Distress investors often prefer to acquire a troubled business through an asset purchase styled as a sale of all or substantially all of the company’s business under §363 of the Bankruptcy Code “free and clear” of all liabilities, liens, claims and interests against the seller, usually including any legacy obligations. In fact, unfunded pension and retiree health obligations are a frequent driver of the so-called 363 sales. But as demonstrated by the recent ruling against Japanese firm Asahi Tec1 following the 363 sale of its U.S. subsidiary Metaldyne, the Pension Benefit Guaranty Corporation (PBGC) will assert unfunded pension liability against members of the bankrupt seller’s control group, even if they are domiciled offshore.
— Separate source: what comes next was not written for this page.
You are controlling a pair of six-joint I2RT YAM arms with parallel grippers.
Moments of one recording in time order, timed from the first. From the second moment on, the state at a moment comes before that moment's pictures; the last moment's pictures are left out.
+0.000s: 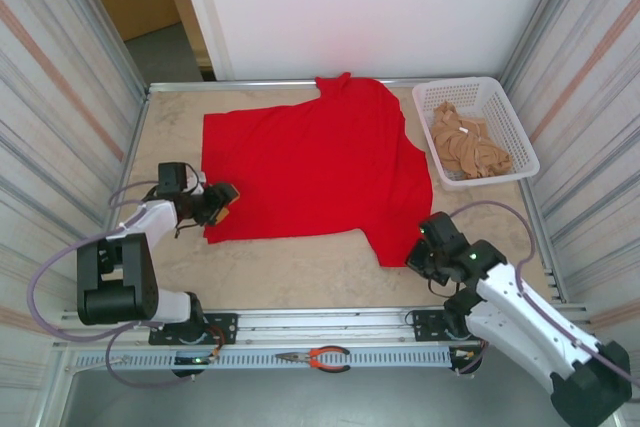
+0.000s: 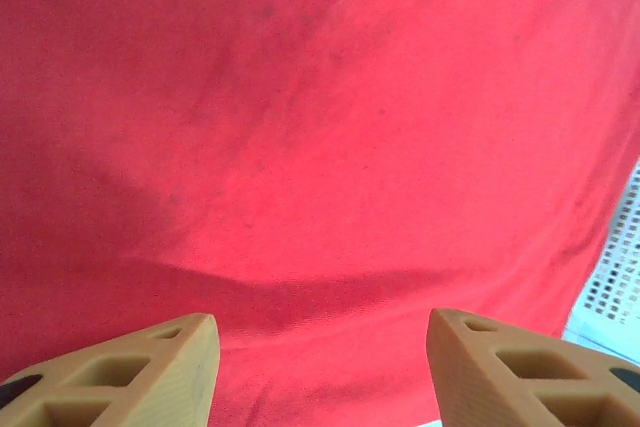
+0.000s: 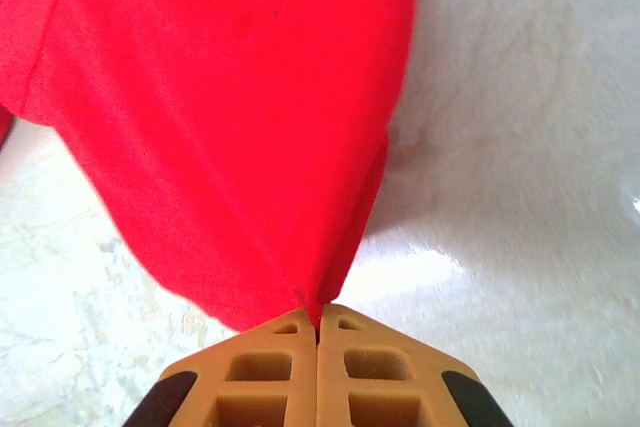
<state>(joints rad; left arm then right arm) 0.09 1.38 0.64 -0.30 0.57 -0.68 0.56 0.66 0.43 -0.90 -0.04 1.08</state>
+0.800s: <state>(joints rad) 0.18 0.80 0.41 -0.67 0.46 -0.78 0.29 0.70 0.55 -0.99 -0.06 0.95</state>
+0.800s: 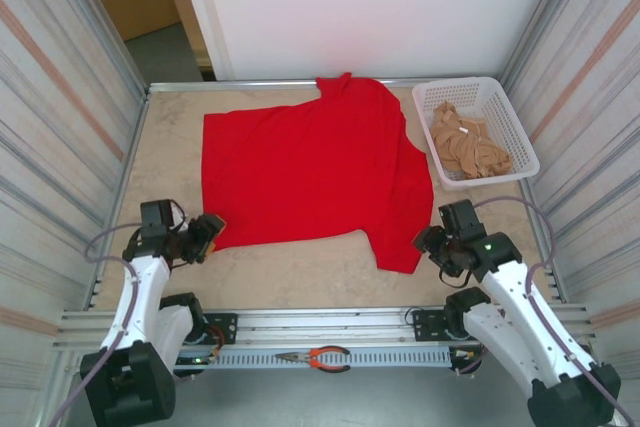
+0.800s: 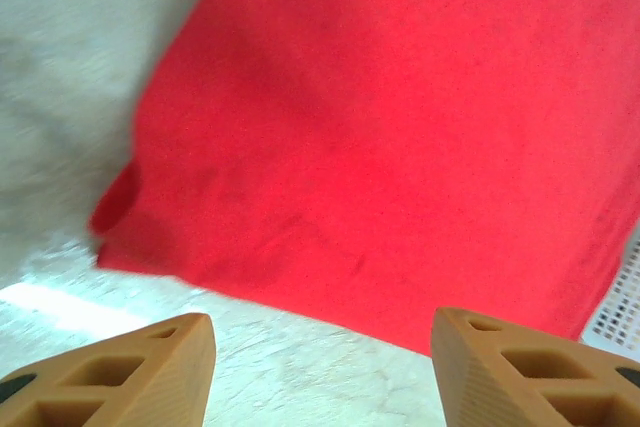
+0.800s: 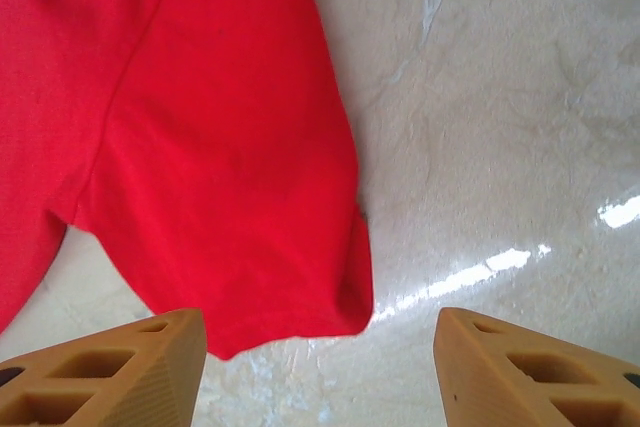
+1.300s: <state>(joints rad) 0.18 0.94 0.41 -0.65 0.37 -0.79 0.23 0.84 0.43 -0.78 -0.21 0.88</state>
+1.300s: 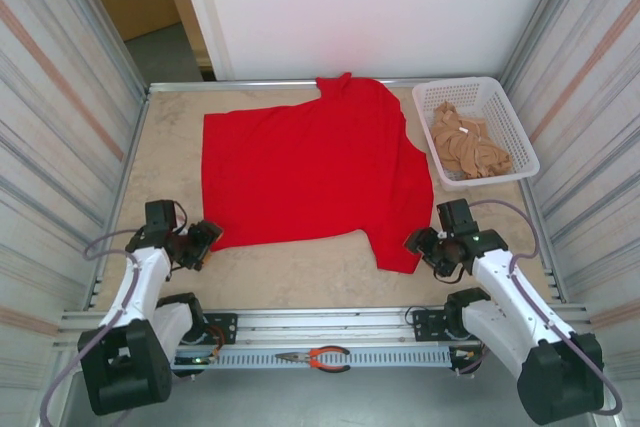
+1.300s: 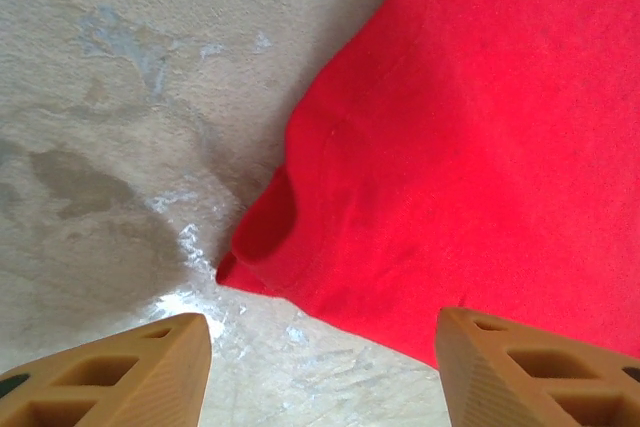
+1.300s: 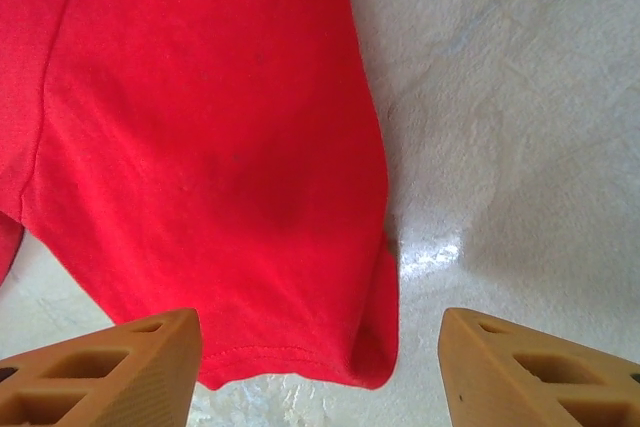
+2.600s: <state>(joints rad) 0.33 0.82 0.40 -0.60 0.45 -0.76 0.34 0.62 0.42 -0.82 -0.18 0.96</state>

According to the PBGC 2012 Annual Report, as of Sept. 30, 2012, PBGC’s single-employer insurance program had a negative net position or “deficit” of $29.1 billion, meaning that for U.S. participants in the single-employer program, there exists $29.1 billion in unfunded liabilities. Similarly, the multi-employer program had a deficit of 5.2 billion.2 Not surprisingly, remediation and active management of this liability is a focus for the PBGC. The PBGC is asserting claims for the termination liability as well as the surcharge or special premium for attempting to discharge pension plan liability through a bankruptcy case.3 The Asahi Tec ruling, when coupled with the earlier Sun Capital4 and Oneida5 rulings, underscores the determination of the PBGC to assert liability against affiliates looking to not only the extent to which affiliates controlled and may have actively managed the bankrupt seller, but also the extent to which offshore affiliates subjected themselves to U.S. jurisdiction during the acquisition and ownership process.